### What is required
Only the lines below from the one containing "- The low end" to the one containing "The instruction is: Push" should be repeated, both included and unchanged.

_ _ _

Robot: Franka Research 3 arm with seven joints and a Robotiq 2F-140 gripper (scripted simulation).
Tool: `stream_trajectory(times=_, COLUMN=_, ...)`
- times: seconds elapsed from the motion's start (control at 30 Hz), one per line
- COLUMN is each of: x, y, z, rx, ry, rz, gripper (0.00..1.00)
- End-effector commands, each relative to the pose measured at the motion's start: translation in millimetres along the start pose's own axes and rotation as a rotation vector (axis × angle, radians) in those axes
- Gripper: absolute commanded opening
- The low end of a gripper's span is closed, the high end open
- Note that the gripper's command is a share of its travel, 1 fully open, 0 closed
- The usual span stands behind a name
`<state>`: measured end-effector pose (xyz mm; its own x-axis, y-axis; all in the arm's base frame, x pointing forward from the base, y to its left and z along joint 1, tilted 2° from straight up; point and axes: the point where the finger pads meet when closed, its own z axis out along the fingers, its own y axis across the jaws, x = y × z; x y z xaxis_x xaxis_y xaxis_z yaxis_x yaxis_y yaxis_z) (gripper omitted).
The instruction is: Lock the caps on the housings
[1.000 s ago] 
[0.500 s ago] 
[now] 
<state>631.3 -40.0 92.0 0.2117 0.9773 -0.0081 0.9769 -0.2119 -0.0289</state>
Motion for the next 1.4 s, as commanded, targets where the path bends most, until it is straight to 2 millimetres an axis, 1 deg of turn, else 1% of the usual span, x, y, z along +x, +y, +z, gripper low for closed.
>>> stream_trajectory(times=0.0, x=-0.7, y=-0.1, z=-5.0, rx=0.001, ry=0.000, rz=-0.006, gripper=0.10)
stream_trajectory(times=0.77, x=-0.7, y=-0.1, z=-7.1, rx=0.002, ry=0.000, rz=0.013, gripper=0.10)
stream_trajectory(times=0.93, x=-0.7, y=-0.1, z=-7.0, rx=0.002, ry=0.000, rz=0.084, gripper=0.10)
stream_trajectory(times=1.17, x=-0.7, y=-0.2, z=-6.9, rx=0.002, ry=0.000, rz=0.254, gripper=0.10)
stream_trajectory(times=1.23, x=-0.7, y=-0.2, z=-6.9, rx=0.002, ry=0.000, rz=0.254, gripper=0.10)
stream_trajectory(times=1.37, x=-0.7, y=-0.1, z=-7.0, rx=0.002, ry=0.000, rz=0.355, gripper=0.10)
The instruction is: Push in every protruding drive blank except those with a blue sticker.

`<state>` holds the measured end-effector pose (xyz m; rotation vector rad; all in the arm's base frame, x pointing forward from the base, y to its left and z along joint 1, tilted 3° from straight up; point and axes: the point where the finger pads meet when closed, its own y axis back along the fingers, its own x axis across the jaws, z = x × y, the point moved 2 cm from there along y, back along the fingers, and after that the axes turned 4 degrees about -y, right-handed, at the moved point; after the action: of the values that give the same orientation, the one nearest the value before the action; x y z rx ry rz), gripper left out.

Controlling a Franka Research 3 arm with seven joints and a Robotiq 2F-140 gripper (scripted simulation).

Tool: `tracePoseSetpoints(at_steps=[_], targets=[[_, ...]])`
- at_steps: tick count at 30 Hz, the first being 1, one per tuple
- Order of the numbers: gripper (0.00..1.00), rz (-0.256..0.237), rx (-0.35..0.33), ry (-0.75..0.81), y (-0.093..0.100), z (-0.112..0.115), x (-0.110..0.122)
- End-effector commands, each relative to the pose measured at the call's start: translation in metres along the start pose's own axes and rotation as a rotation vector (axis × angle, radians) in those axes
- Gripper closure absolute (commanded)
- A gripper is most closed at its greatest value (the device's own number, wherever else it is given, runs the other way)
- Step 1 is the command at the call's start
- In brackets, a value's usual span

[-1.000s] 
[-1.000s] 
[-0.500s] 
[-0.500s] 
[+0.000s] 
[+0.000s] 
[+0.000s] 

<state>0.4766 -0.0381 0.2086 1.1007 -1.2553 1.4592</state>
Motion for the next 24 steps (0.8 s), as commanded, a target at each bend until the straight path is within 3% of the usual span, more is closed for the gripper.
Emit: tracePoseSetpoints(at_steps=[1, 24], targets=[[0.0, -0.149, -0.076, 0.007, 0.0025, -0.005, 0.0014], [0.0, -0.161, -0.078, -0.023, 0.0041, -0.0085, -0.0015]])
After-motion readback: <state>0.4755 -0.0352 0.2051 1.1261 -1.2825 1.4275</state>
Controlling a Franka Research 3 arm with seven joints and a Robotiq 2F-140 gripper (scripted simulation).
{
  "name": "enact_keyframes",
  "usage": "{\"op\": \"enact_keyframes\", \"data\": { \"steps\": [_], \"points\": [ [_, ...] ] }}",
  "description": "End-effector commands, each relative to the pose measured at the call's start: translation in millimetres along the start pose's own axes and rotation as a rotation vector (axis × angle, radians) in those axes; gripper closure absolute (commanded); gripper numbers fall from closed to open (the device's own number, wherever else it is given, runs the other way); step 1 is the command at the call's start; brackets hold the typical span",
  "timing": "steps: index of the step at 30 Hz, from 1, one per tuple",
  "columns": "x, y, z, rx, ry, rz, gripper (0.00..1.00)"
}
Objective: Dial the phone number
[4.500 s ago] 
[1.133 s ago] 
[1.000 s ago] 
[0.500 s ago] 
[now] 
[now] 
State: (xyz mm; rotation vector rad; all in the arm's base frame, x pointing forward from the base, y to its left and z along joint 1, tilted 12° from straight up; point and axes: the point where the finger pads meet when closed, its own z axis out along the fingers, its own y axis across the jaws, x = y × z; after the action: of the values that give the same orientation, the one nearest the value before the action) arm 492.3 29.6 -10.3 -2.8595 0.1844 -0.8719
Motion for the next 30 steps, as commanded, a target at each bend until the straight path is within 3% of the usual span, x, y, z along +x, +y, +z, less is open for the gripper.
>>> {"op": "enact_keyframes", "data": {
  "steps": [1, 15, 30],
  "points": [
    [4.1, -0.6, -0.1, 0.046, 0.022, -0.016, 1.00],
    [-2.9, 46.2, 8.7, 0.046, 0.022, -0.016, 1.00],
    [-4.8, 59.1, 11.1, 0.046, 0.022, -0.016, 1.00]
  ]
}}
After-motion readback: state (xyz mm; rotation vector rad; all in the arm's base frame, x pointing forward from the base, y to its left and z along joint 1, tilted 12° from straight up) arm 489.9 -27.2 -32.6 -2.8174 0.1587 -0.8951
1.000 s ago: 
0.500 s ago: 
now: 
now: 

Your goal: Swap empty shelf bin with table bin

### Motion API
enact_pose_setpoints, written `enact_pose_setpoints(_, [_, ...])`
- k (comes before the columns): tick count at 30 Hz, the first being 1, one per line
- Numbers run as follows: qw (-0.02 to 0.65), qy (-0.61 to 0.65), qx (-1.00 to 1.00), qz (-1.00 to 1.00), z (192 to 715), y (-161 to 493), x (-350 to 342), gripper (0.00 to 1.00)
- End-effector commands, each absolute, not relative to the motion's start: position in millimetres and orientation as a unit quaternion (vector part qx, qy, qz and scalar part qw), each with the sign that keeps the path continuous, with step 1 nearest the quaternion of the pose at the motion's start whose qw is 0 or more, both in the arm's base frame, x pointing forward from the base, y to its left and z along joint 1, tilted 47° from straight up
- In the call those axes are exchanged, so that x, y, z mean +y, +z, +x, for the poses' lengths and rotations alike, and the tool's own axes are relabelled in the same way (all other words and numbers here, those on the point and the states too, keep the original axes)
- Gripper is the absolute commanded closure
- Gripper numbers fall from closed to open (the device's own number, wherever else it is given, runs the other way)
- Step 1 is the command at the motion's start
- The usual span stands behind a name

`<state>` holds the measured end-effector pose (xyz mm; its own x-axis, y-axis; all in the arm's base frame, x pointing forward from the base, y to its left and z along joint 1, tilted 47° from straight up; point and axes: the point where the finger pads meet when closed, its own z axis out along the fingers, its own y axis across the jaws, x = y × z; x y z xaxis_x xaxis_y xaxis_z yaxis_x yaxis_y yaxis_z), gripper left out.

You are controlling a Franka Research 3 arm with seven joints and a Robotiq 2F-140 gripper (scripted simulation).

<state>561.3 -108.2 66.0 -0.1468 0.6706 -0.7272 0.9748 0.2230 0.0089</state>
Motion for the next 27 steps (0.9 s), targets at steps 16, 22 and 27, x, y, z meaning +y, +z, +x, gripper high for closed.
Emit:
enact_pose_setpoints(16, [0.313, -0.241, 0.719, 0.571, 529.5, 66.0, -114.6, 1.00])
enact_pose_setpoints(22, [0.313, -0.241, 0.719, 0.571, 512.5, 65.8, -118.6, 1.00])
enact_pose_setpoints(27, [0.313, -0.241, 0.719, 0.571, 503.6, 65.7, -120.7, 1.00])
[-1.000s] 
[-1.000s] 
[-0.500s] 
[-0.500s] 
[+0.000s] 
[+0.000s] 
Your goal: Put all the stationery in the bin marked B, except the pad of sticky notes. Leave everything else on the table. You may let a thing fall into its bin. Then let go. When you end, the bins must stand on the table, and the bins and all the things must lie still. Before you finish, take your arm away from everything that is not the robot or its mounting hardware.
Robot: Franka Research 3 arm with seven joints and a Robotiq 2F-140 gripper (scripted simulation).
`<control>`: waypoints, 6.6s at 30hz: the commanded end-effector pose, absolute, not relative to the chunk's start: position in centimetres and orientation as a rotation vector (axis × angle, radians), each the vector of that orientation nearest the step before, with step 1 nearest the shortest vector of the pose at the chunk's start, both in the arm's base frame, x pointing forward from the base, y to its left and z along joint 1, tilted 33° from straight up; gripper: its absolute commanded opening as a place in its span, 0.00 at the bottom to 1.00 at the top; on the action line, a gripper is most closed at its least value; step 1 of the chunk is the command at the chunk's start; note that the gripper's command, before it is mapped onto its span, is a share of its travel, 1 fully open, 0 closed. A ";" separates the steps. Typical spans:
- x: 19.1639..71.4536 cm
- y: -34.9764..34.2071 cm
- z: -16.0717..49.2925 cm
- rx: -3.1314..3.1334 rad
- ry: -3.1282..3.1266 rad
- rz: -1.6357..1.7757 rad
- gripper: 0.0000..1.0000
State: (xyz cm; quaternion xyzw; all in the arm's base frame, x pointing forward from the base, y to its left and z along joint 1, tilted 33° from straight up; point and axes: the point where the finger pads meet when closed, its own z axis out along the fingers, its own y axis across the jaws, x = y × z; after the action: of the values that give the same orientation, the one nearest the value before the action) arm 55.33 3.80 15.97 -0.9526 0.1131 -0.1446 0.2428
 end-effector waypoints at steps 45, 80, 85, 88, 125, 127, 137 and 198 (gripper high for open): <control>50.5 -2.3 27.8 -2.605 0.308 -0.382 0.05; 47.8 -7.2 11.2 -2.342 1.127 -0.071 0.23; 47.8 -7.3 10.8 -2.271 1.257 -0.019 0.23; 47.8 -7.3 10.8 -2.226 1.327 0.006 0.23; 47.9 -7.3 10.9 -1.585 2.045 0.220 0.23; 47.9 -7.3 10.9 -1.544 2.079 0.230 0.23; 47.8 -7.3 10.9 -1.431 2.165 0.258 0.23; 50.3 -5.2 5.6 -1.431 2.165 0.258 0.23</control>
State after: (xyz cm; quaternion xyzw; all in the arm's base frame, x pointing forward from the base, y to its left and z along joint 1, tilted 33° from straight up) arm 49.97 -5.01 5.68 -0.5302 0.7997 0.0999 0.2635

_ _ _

### Exercise output
- The low end of a gripper's span is closed, the high end open
- Note that the gripper's command is a share of its travel, 1 fully open, 0 closed
- The usual span stands behind a name
`<state>`: measured end-effector pose (xyz mm; its own x-axis, y-axis; all in the arm's base frame, x pointing forward from the base, y to its left and z along joint 1, tilted 2° from straight up; point and axes: the point where the finger pads meet when closed, its own z axis out along the fingers, its own y axis across the jaws, x = y × z; x y z xaxis_x xaxis_y xaxis_z yaxis_x yaxis_y yaxis_z) (gripper omitted).
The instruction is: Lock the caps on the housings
[1.000 s ago] 
[0.500 s ago] 
[now] 
<state>631.3 -40.0 92.0 0.2117 0.9773 -0.0081 0.9769 -0.2119 -0.0289</state>
Motion for the next 1.4 s, as commanded, targets where the path bends most, until it is straight to 2 millimetres an axis, 1 deg of turn, else 1% of the usual span, x, y, z along +x, +y, +z, gripper low for closed.
>>> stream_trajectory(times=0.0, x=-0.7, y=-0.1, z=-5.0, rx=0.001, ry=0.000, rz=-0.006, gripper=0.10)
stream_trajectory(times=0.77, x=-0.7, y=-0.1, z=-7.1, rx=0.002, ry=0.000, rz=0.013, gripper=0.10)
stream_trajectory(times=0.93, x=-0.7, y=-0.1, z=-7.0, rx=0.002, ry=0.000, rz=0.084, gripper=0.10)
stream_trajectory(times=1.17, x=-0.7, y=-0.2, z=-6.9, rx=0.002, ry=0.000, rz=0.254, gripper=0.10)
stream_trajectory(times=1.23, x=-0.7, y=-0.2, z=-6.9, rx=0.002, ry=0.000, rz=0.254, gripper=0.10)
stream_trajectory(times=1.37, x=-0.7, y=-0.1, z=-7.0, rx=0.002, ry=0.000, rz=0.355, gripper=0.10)
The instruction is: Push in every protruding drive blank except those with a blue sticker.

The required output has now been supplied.